**Exercise requirements**
Return only the number of lines in the material below holding the string "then".

**Data provided**
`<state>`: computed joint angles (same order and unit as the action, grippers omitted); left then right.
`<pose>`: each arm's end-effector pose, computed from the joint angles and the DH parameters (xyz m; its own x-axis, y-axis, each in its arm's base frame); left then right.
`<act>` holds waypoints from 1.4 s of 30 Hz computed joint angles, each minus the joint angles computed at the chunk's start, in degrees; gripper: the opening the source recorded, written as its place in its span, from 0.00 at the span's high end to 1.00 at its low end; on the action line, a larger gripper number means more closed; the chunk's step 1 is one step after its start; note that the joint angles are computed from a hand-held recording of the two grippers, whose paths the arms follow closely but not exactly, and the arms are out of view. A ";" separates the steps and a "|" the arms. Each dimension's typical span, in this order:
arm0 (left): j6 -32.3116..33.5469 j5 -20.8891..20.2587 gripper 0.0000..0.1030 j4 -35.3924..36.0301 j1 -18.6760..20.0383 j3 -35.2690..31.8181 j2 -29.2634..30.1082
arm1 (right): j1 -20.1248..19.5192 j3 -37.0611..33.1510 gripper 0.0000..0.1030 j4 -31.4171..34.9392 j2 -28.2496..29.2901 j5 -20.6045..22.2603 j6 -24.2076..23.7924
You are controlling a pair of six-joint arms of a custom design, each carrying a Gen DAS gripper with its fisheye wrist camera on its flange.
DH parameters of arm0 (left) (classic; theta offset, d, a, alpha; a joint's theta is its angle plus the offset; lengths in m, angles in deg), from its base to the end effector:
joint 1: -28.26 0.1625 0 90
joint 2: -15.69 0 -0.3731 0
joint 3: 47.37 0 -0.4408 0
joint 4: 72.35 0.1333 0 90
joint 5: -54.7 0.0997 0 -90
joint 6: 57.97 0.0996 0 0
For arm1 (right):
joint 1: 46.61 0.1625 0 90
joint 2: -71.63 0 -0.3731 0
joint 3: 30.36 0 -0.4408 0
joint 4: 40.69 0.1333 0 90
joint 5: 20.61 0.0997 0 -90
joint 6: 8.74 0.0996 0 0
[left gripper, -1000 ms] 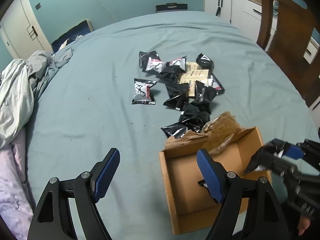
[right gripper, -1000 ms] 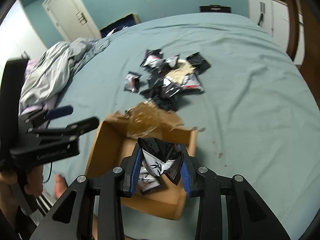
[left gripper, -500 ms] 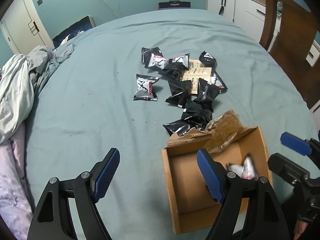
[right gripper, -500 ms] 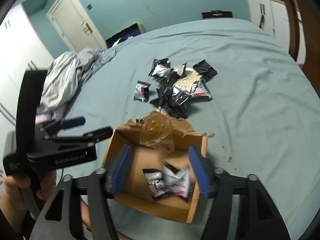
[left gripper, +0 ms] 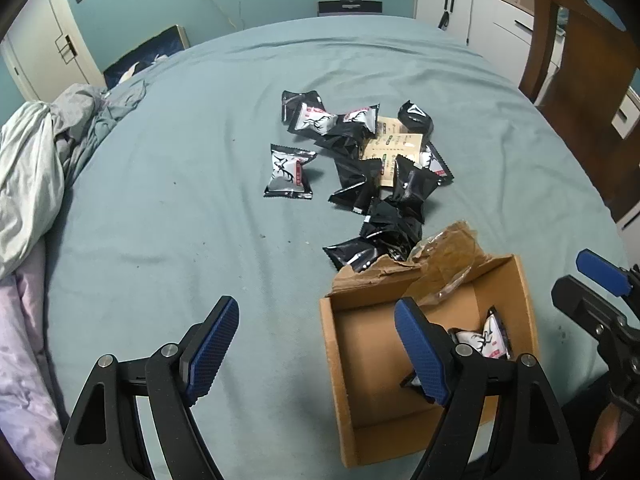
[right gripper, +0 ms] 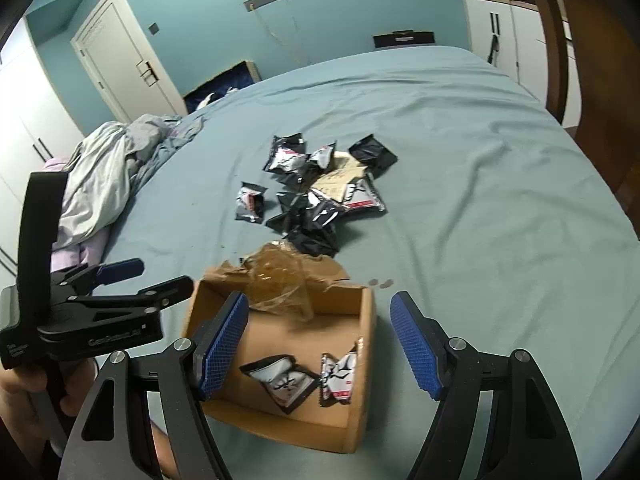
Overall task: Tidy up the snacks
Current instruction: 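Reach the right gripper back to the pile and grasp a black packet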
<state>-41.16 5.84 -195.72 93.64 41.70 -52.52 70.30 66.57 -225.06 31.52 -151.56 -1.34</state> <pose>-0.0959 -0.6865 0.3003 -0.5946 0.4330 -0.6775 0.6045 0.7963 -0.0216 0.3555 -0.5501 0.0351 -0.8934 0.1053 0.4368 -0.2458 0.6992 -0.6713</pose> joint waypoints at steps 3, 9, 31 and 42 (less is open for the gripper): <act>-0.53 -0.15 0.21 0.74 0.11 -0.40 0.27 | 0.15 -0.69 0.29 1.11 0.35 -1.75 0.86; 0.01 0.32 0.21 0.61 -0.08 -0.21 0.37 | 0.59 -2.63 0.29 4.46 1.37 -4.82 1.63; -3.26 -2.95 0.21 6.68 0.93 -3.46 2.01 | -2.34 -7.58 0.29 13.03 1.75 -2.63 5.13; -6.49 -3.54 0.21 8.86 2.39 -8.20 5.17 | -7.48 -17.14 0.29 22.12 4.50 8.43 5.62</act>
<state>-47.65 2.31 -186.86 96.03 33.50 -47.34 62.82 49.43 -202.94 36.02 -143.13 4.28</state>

**Answer box**
2